AIM OF THE TASK:
Nothing after the line with "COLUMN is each" belongs in the copy; extract the lines below from the top through that line, pictures left out.

[DATA BELOW Boundary: Start]

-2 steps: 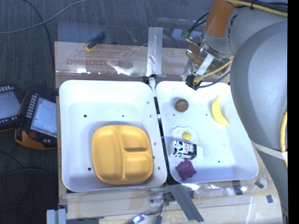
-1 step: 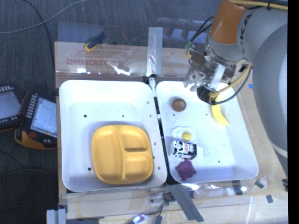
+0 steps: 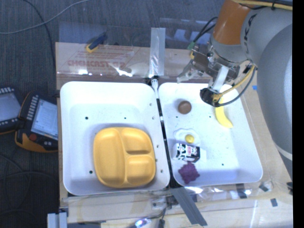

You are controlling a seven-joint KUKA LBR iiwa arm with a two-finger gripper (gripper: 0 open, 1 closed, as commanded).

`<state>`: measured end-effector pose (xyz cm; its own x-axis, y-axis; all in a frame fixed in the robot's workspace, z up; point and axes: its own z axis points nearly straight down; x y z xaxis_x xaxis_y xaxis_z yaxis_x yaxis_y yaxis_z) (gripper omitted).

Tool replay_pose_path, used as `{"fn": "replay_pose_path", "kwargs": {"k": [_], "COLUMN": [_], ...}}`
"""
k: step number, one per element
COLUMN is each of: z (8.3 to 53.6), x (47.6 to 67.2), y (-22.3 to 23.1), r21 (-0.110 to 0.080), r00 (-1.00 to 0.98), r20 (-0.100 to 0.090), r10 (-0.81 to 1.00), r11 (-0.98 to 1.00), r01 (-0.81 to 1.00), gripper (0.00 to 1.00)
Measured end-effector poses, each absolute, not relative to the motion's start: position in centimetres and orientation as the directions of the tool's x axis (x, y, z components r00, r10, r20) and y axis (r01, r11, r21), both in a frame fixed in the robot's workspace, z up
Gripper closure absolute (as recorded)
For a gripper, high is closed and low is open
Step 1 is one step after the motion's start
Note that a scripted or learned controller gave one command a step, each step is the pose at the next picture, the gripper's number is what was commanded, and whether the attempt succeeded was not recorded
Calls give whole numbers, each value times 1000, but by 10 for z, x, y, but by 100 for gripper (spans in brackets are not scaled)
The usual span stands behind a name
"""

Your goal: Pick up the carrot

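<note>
My gripper (image 3: 187,74) hangs over the far edge of the right bin (image 3: 247,146), near its back left corner. The wrist and arm cover the bin's far right corner. In this bin lie a brown round piece (image 3: 184,107), a yellow banana (image 3: 224,118) under the wrist, a toy fried egg (image 3: 188,137), a small black-and-white carton (image 3: 187,152) and a purple bunch of grapes (image 3: 189,173). I see nothing between the gripper's tips at this angle.
The left bin (image 3: 78,122) holds a yellow divided plate (image 3: 125,156) at its front right. A thin divider rim (image 3: 160,122) separates the bins. A blue-and-yellow tool (image 3: 96,42) lies on the board behind the left bin.
</note>
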<state>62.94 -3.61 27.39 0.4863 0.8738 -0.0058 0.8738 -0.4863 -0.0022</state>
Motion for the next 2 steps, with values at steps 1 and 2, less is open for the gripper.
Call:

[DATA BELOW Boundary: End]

WORKED SOLUTION:
-2 steps: 
-1 step: 
+0 steps: 

You are controlling a seven-joint KUKA LBR iiwa arm with a two-finger gripper (gripper: 0 open, 1 closed, as commanded).

`<state>`: measured end-effector pose (xyz cm; its own x-axis, y-axis; all in a frame fixed in the robot's workspace, z up; point and axes: its own z axis points nearly straight down; x y z xaxis_x xaxis_y xaxis_z yaxis_x yaxis_y yaxis_z) (gripper omitted).

Tool replay_pose_path, used as `{"fn": "replay_pose_path", "kwargs": {"k": [_], "COLUMN": [_], ...}}`
"""
k: step number, one per element
COLUMN is each of: z (8.3 to 53.6), x (47.6 to 67.2), y (-22.3 to 23.1), r21 (-0.110 to 0.080), r00 (-1.00 to 0.98), r20 (-0.100 to 0.090), r10 (-0.81 to 1.00), r11 (-0.98 to 1.00), r01 (-0.81 to 1.00), gripper (0.00 to 1.00)

The given output is the complete response.